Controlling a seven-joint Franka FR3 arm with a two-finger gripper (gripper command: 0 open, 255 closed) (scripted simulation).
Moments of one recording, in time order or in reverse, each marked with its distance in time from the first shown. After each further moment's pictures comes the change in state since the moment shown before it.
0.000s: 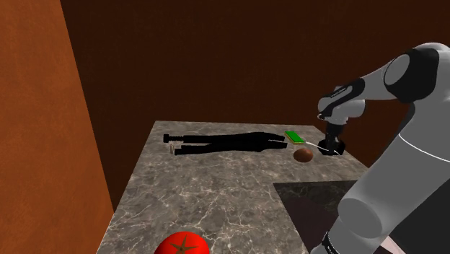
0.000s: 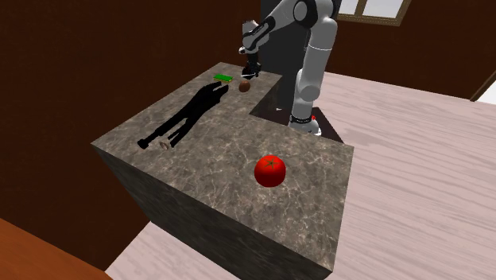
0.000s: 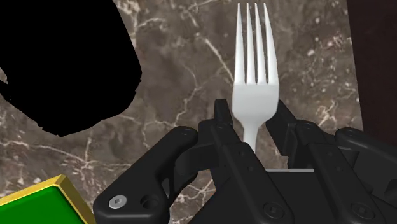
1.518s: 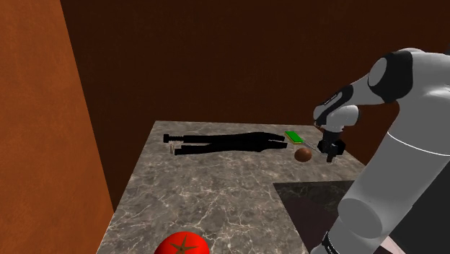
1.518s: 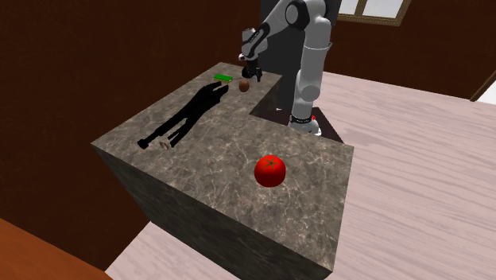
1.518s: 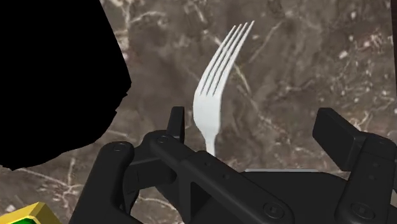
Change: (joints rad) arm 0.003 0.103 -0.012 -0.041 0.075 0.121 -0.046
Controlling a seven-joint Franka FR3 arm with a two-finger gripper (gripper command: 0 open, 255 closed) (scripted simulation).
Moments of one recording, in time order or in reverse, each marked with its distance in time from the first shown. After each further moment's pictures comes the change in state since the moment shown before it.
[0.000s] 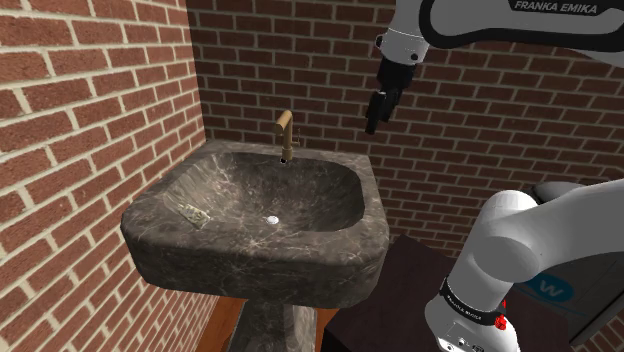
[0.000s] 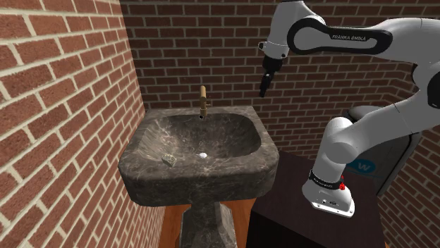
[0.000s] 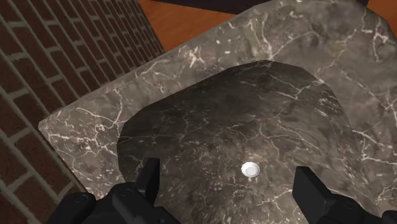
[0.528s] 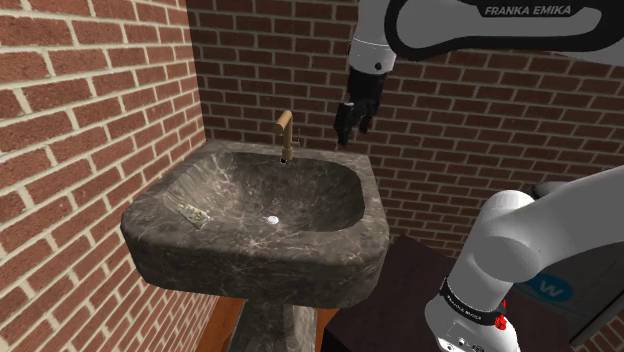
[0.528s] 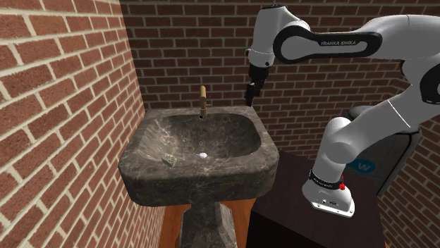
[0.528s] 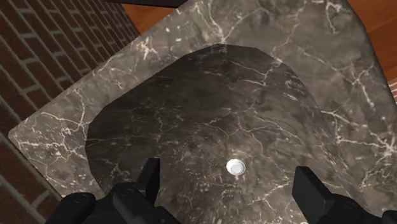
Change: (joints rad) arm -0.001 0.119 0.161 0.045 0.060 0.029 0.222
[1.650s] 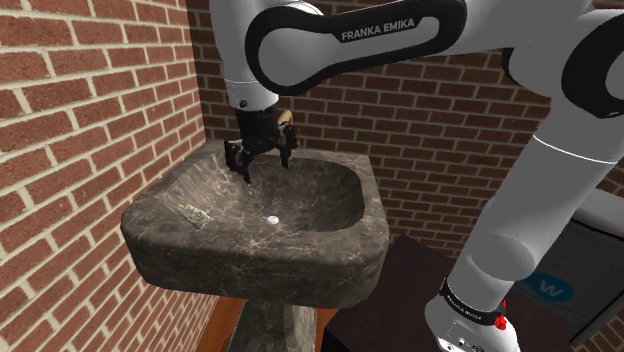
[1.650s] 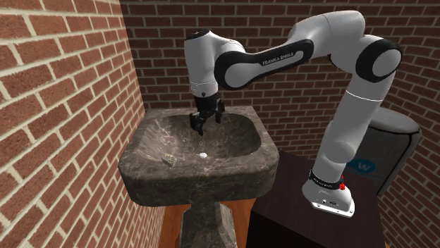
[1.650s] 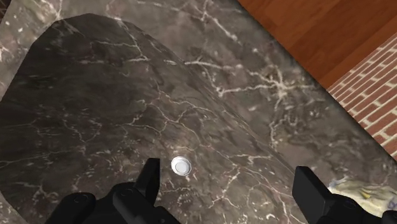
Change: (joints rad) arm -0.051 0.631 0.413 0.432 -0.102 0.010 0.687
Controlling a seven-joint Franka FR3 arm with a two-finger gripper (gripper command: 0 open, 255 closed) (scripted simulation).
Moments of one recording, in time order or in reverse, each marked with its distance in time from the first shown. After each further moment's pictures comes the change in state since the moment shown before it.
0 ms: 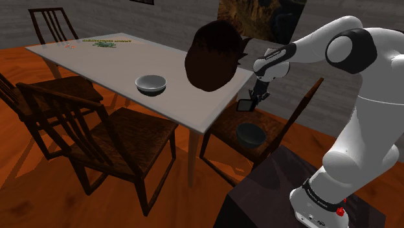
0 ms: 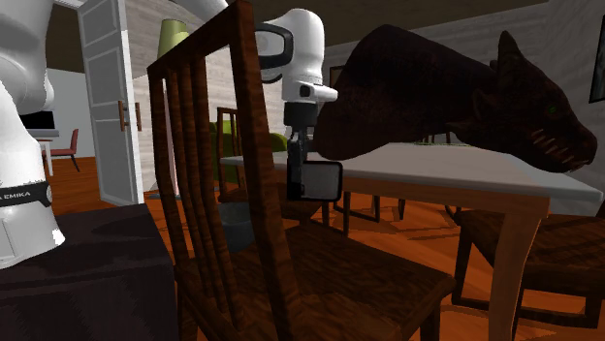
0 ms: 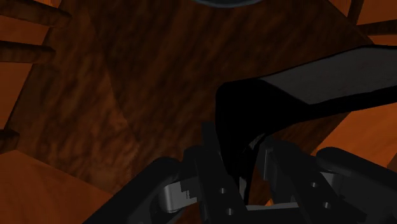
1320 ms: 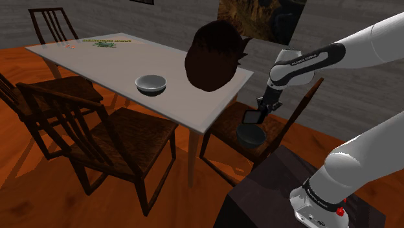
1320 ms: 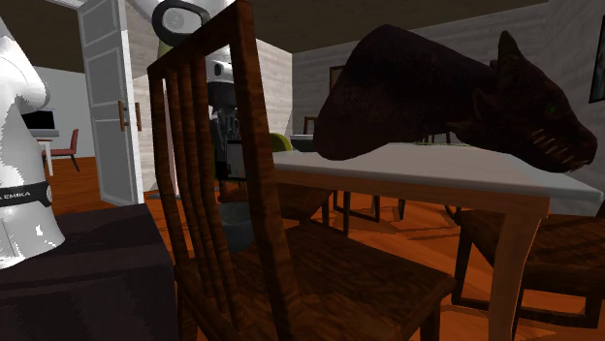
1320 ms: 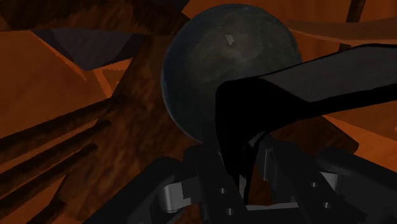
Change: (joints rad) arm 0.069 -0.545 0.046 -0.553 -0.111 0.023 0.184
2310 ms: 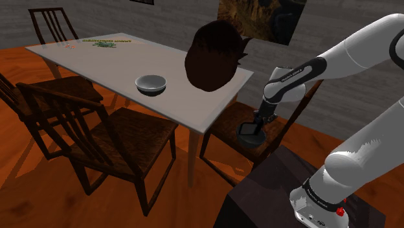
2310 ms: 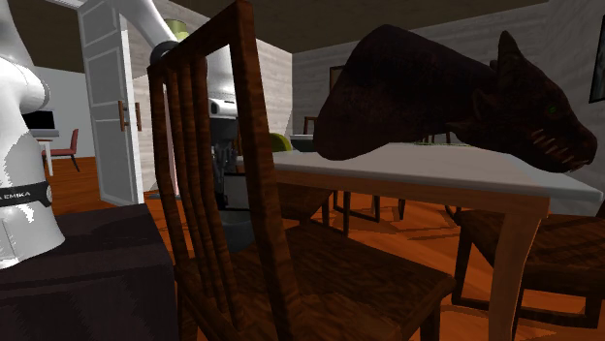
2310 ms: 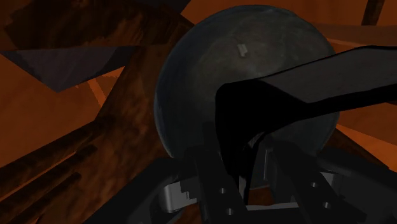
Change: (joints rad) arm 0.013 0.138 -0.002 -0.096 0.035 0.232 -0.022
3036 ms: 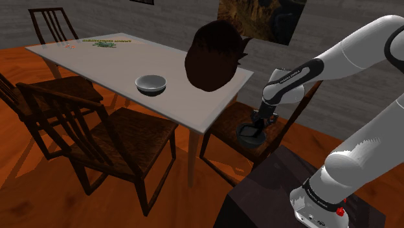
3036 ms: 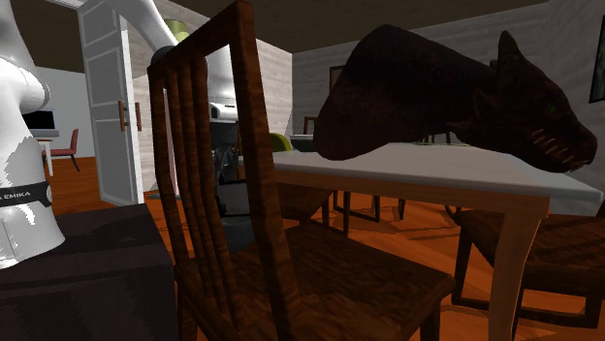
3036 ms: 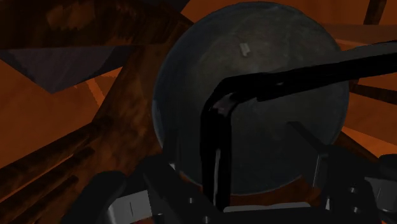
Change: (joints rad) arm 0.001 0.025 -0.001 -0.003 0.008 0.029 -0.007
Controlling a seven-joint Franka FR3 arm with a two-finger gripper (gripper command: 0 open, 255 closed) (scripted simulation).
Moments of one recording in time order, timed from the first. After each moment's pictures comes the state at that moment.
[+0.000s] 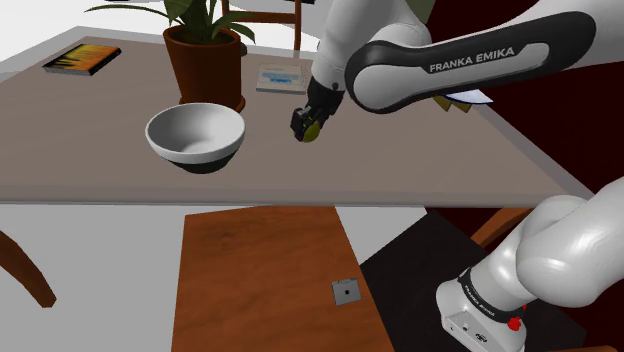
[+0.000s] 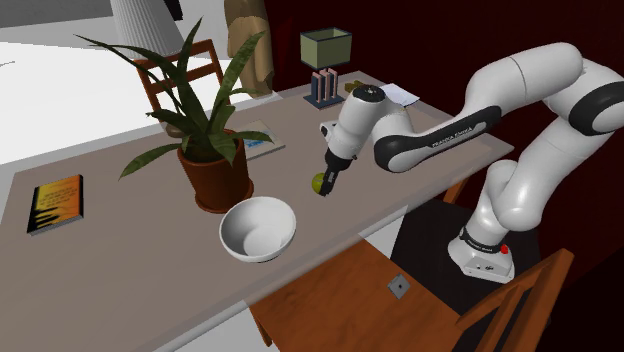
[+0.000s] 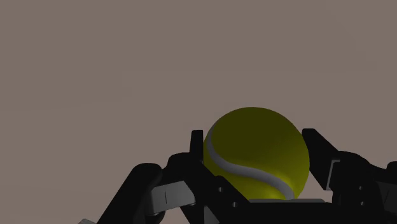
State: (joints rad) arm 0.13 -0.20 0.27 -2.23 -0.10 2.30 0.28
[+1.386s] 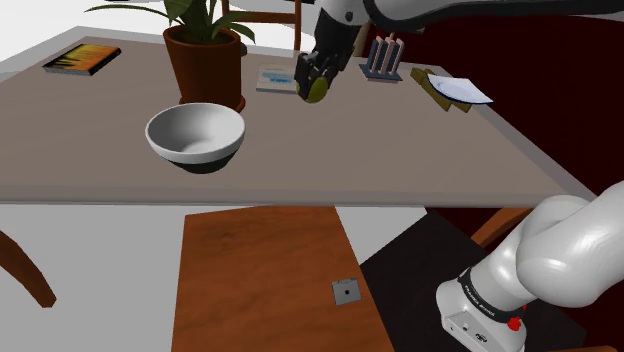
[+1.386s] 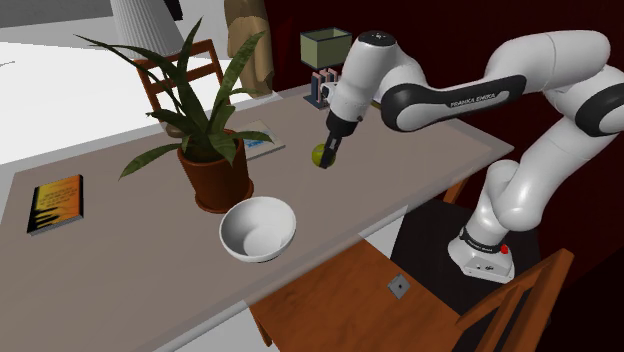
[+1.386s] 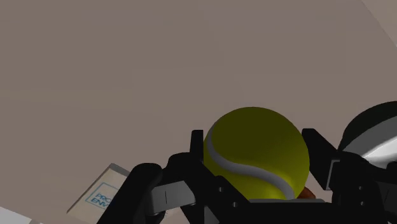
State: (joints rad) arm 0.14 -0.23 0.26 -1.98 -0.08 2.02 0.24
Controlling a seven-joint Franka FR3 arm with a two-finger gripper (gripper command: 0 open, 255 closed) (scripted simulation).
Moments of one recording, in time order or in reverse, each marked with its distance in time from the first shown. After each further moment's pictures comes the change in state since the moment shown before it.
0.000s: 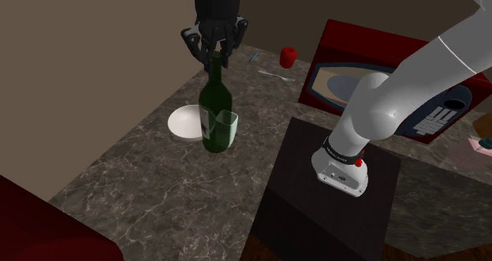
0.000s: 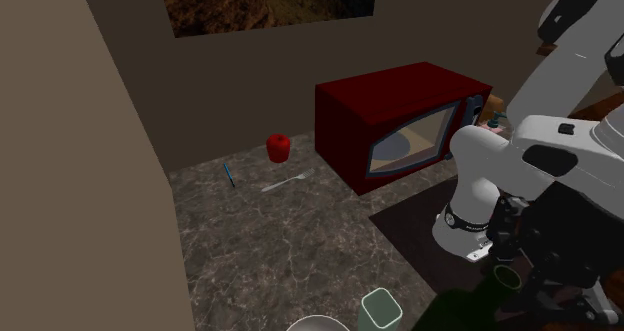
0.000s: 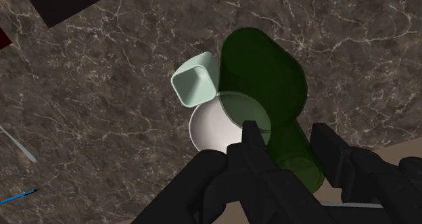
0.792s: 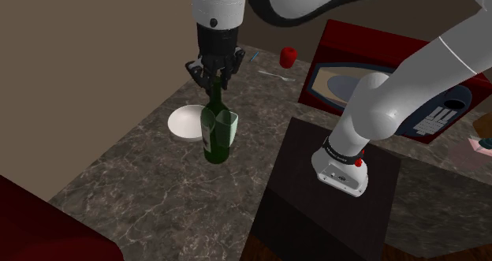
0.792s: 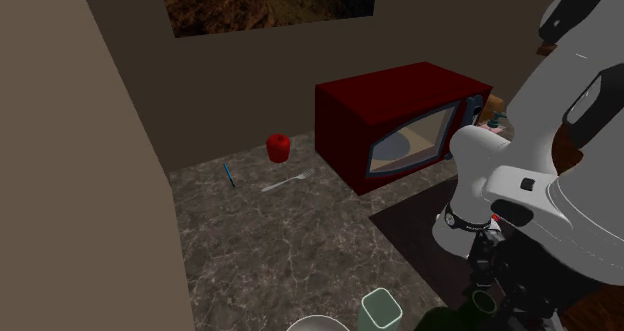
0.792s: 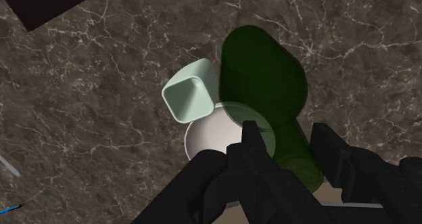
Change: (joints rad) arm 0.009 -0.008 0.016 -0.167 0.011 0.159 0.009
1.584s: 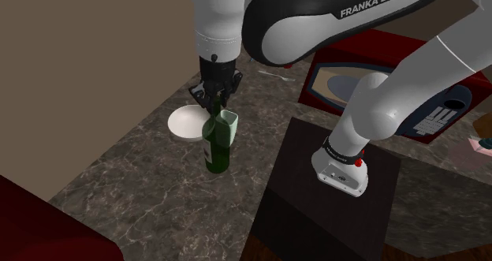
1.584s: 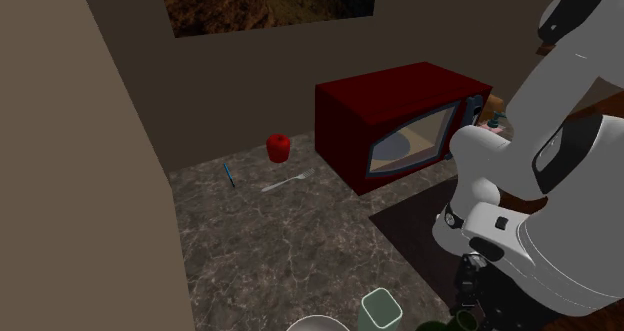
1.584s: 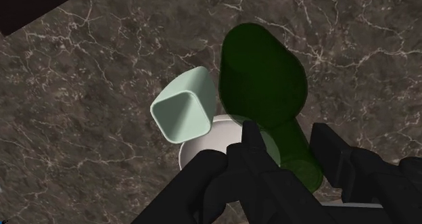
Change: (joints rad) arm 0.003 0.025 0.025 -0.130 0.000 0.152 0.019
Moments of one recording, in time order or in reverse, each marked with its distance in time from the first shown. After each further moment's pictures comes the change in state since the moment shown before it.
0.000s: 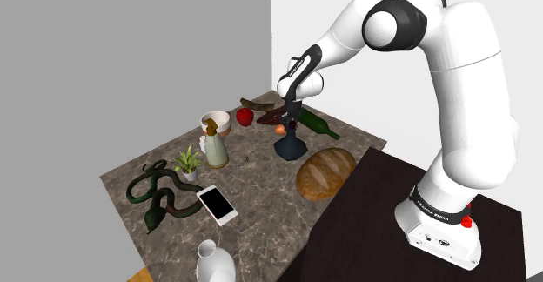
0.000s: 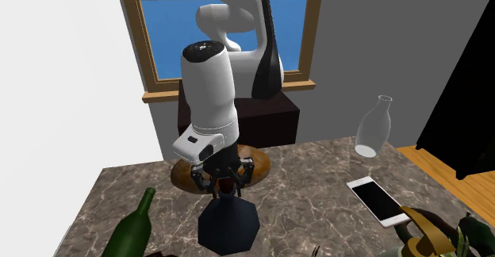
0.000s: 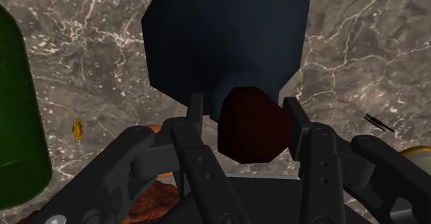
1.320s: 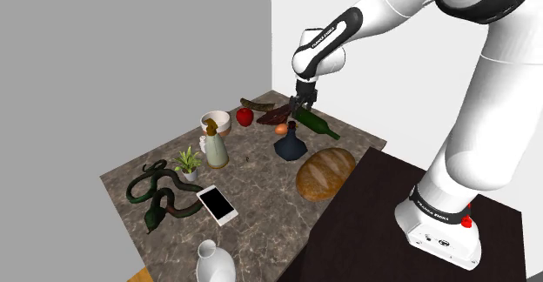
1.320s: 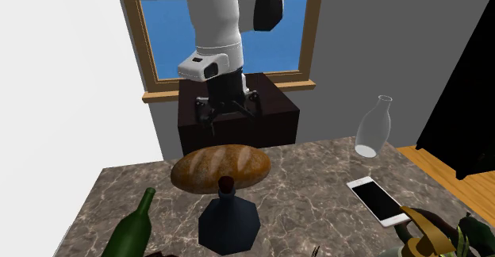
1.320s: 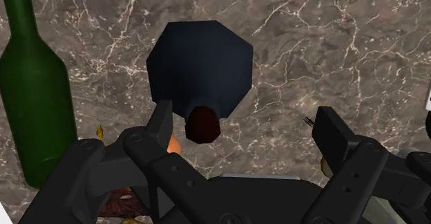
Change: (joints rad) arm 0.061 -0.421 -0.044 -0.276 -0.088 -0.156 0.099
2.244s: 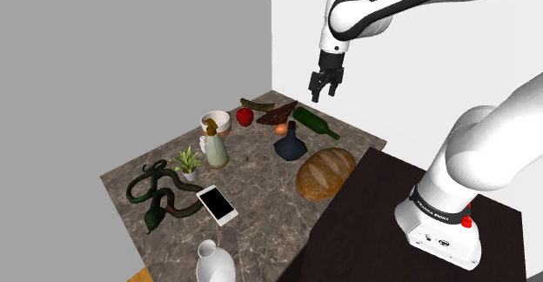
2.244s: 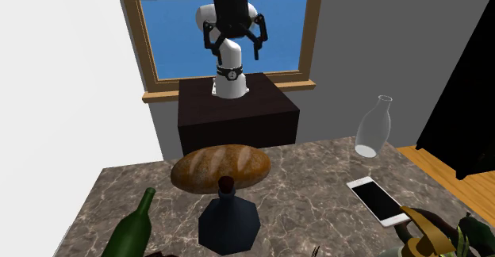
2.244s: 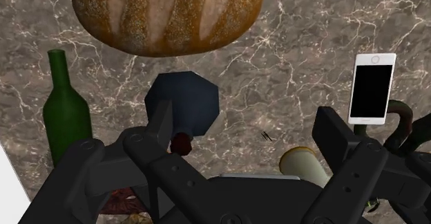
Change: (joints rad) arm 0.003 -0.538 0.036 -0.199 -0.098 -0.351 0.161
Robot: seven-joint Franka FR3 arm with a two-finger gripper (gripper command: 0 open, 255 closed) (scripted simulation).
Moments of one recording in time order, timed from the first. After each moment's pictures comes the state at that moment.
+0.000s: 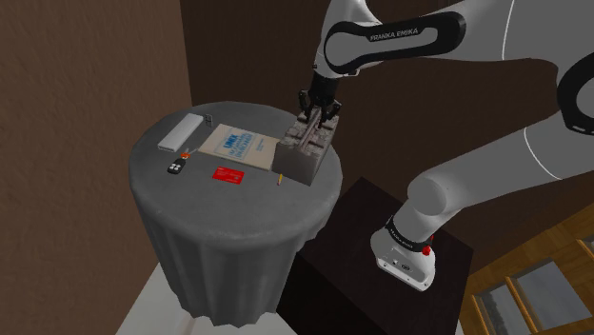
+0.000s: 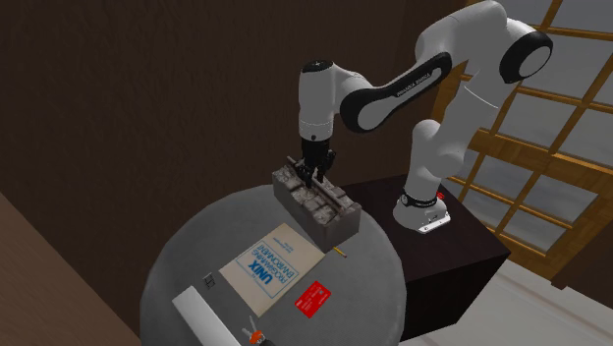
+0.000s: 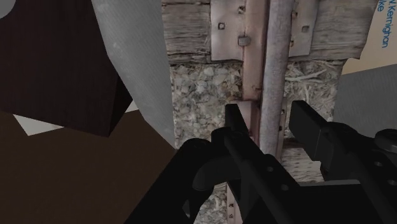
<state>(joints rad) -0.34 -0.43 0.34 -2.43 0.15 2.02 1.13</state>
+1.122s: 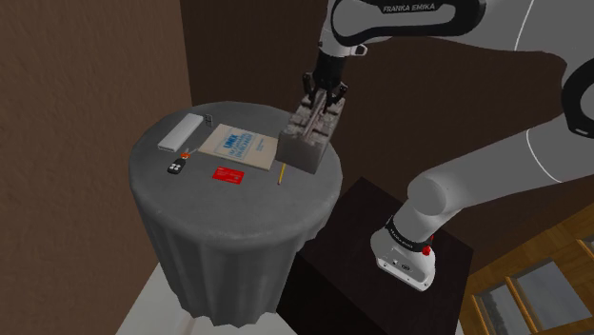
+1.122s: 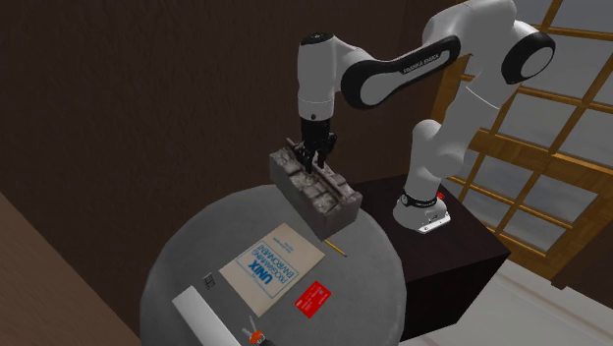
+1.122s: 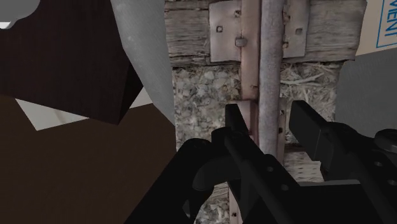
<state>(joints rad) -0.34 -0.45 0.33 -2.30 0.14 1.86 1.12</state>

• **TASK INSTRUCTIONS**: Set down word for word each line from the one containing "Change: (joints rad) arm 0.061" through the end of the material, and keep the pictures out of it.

• **ANSWER TO THE PROBLEM**:
Change: (joints rad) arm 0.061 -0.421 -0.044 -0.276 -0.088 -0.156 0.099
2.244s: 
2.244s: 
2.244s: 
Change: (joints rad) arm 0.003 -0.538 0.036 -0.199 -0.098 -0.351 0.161
Robot: seven-joint Franka FR3 arm with a two-finger gripper (gripper command: 0 open, 255 closed) (scripted simulation).
Moments of one recording in time order, timed from the first. After each moment's pictures comes the state at that moment.
+0.000s: 
+0.000s: 
+0.000s: 
<state>(joints rad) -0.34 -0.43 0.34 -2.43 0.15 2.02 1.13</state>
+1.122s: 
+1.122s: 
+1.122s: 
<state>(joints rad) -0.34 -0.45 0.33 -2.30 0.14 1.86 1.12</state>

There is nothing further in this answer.